For a host running a vendor-supplied BIND from a Linux distribution that has not yet shipped a patched version, the operator is dependent on the vendor's response. If the vendor patches in two days, the operator can be patched in three. If the vendor takes two weeks, the operator is exposed for two weeks regardless of their own diligence.

The word "patched" abstracts over all of this. In practice, none of these conditions are uncommon.

What the survey of my friends shows

I spent an evening this week informally checking with operators I know — about fifteen people — what version of BIND they are running. The results, in rough proportions:

Three are on 8.2.2-P5: properly patched.
Six are on 8.2.2 unpatched: aware of the vulnerability but have not yet upgraded. Most cited needing a maintenance window.
Two are on 8.2.1: had not upgraded since that advisory and did not realise they needed to.
Two are running ISC's binary on top of a vendor distribution and were not sure which copy of BIND was actually being used.
One claimed to be patched but, on inspection, had updated the source tree without rebuilding and reinstalling. The running daemon was the old one.
One was on a build older than the conversation could productively explore.

Nine of the fifteen — sixty per cent — were exposed at the moment we spoke. Most of them are competent operators. They are not lazy and they are not stupid. The complications above had each individually contributed.

What this means for the threat model

A few things, written down for my own future reference.

The exploitation window for any given vulnerability is wider than the patch availability suggests. From the moment a patch is released, there is a window during which most installations are still vulnerable. The window is not measured in days; it is measured in weeks. Sometimes months.

Attackers know this window. Mass scanning for the previous month's vulnerabilities is a standard activity in the wild. The data point is that patched two weeks ago is barely better than not patched at all, in terms of the chance of being scanned and probed.

The patching pipeline is not just "apply the patch". It is: notice the advisory; decide it applies; obtain the patch; build/test it; schedule the maintenance window; apply it; verify the running version; verify any chrooted or jailed copies; update monitoring to confirm the new version. Each step has failure modes. The end-to-end success rate is not a hundred per cent on any specific deployment.

Auditing your own patch state is a separate discipline from patching. Knowing that BIND is patched on a host is not the same as observing that BIND on the host is patched. The audit needs an independent measurement — dig version.bind chaos txt is a fine way to check; so is reading the running process's banner.

What I have changed

For my own infrastructure:

A nightly cron job runs dig against my own DNS servers and emails me if the version response is anything other than what I expect. This is cheap and would have caught the "updated source but did not restart" case.

A separate audit list of every package on every host I run, with their current version and the latest available, refreshed weekly. This is more work than I had been doing and is, I think, the minimum sensible discipline for a production setup.

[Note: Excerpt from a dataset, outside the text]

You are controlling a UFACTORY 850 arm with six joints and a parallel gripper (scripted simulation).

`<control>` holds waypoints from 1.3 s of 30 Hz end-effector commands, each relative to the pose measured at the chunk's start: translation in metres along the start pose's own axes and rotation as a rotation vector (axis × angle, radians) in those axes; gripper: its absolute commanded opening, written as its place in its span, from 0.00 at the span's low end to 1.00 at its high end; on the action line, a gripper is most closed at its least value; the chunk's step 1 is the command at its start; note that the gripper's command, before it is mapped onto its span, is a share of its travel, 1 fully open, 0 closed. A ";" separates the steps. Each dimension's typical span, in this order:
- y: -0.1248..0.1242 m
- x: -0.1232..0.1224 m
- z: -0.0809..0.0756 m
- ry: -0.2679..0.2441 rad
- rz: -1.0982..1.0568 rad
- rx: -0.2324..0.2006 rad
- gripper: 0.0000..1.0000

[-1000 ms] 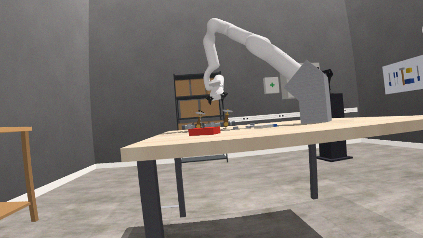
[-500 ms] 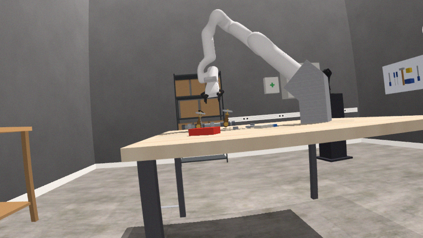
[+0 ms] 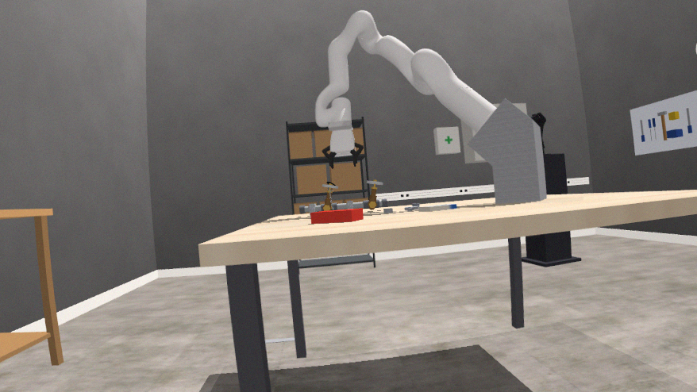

A change-log discipline for every host: every package update, with date, version, and reason, in a per-host file. This makes it possible, three months from now, to answer the question "when did we patch this" without guessing.

None of these are revolutionary. All of them are the unglamorous work of keeping infrastructure trustworthy. The interesting thing about the BIND incident is that it has made me more aware of how much I had been getting away with — running infrastructure that was, in some real sense, less reliably patched than I had been telling myself.

I suspect the same is true of most operators most of the time. The problem is not that we do not know how to patch. The problem is that the gap between knowing and reliably doing is bigger than we think.